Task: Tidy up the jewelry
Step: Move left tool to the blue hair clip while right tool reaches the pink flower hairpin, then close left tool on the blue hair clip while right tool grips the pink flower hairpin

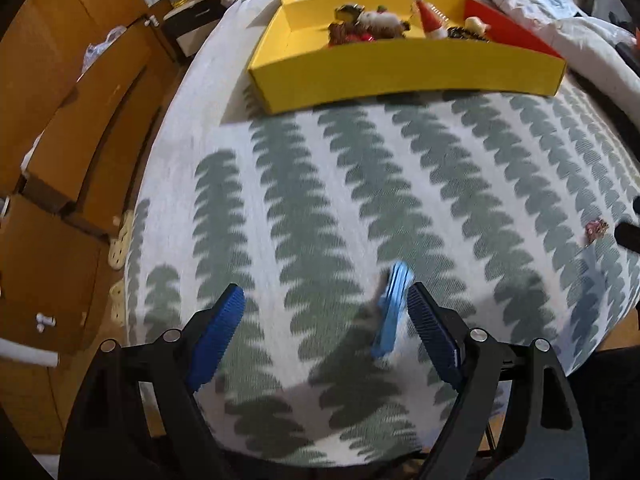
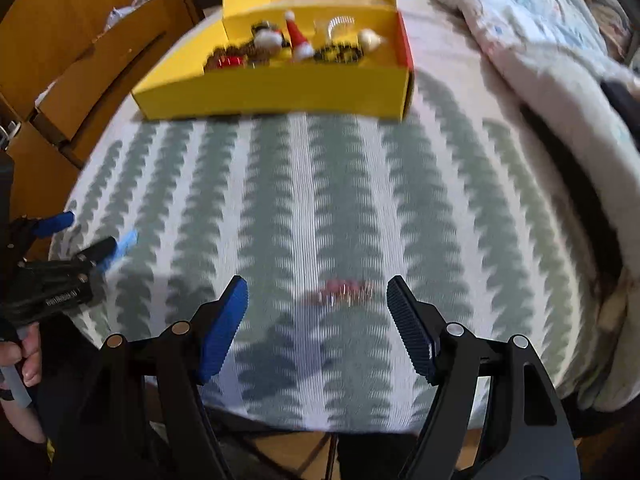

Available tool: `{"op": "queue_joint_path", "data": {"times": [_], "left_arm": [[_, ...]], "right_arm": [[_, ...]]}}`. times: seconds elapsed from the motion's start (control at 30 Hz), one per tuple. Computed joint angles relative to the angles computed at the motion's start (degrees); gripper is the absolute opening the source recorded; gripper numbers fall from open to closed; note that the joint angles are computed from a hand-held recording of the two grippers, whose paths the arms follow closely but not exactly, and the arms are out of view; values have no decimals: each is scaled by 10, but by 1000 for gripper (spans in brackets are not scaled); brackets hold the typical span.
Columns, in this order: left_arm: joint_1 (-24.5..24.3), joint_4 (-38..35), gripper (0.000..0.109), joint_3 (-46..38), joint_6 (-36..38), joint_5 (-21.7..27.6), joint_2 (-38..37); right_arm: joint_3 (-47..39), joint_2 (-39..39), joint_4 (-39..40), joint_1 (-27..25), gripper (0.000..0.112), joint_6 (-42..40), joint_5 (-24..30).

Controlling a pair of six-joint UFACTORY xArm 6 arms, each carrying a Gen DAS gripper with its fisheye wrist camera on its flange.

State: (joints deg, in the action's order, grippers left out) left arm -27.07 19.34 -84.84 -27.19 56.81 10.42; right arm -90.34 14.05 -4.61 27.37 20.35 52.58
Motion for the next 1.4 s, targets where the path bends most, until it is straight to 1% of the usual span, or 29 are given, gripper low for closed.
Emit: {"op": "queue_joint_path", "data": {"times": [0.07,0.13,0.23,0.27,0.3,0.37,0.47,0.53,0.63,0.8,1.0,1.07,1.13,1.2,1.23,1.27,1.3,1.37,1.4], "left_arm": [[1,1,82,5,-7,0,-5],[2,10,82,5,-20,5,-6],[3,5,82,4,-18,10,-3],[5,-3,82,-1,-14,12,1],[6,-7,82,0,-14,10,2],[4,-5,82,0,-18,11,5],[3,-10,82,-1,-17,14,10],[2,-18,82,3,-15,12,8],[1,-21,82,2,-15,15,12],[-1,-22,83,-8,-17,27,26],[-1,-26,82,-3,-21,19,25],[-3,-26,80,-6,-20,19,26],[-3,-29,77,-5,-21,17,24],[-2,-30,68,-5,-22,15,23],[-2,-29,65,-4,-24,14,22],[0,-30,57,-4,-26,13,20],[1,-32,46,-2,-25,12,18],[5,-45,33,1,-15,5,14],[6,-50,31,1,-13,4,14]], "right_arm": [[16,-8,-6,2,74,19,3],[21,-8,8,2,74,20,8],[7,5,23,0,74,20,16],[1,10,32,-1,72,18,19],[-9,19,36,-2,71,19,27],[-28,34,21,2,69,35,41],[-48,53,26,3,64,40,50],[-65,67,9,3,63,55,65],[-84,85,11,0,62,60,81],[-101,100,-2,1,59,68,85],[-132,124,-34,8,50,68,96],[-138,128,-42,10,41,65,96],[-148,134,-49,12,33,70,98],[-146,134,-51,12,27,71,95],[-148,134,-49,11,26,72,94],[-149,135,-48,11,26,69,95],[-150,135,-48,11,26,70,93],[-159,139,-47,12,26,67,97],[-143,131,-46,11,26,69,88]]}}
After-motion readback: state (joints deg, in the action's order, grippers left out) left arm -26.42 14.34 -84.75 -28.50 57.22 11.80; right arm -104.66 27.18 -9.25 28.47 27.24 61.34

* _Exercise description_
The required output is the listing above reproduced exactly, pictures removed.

* _Response below_
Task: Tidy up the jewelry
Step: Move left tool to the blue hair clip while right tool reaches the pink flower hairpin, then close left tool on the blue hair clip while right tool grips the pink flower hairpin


Available tool: `{"op": "queue_joint_path", "data": {"times": [_], "left_arm": [[_, ...]], "right_arm": [[_, ...]]}}`. times: seconds elapsed from the motion's start (control at 30 Hz), one per tuple. Computed joint angles relative to the angles computed at the motion's start (degrees); gripper is the absolute opening the source recorded; gripper numbers fall from open to closed; note that the joint angles are computed from a hand-held recording of the two grippers, whose paths the arms follow closely but not exactly, and the arms are out of view; values have no decimals: each is scaled by 10, but by 1000 for gripper (spans in brackets are not scaled); brackets hold the typical span.
Columns, in this order: left_arm: joint_1 (-24.5..24.3), joint_4 (-38..35), gripper (0.000..0.109), joint_3 (-46..38), joint_6 (-36..38), joint_5 (-21.7..27.6), joint_2 (-38..37); right_arm: joint_3 (-47..39), joint_2 (-39..39), joint_4 (-39..40), joint_1 (-27..25), gripper (0.000..0.112), joint_6 (-42..40), joint_5 (-24..30).

Controlling a pair of six-joint UFACTORY xArm 6 arms, each carrying a Gen DAS gripper with its fisheye wrist camera on its flange.

State: (joints deg, in the action's order, grippers left out) left arm -27.07 19.34 -84.84 -27.19 56.81 10.42; right arm -90.34 14.05 -4.61 27.37 20.35 52.58
Motion for the next 1.4 s, targets where the path bends most, until it is straight to 1% of the usual span, or 29 are given, gripper low for closed.
Emit: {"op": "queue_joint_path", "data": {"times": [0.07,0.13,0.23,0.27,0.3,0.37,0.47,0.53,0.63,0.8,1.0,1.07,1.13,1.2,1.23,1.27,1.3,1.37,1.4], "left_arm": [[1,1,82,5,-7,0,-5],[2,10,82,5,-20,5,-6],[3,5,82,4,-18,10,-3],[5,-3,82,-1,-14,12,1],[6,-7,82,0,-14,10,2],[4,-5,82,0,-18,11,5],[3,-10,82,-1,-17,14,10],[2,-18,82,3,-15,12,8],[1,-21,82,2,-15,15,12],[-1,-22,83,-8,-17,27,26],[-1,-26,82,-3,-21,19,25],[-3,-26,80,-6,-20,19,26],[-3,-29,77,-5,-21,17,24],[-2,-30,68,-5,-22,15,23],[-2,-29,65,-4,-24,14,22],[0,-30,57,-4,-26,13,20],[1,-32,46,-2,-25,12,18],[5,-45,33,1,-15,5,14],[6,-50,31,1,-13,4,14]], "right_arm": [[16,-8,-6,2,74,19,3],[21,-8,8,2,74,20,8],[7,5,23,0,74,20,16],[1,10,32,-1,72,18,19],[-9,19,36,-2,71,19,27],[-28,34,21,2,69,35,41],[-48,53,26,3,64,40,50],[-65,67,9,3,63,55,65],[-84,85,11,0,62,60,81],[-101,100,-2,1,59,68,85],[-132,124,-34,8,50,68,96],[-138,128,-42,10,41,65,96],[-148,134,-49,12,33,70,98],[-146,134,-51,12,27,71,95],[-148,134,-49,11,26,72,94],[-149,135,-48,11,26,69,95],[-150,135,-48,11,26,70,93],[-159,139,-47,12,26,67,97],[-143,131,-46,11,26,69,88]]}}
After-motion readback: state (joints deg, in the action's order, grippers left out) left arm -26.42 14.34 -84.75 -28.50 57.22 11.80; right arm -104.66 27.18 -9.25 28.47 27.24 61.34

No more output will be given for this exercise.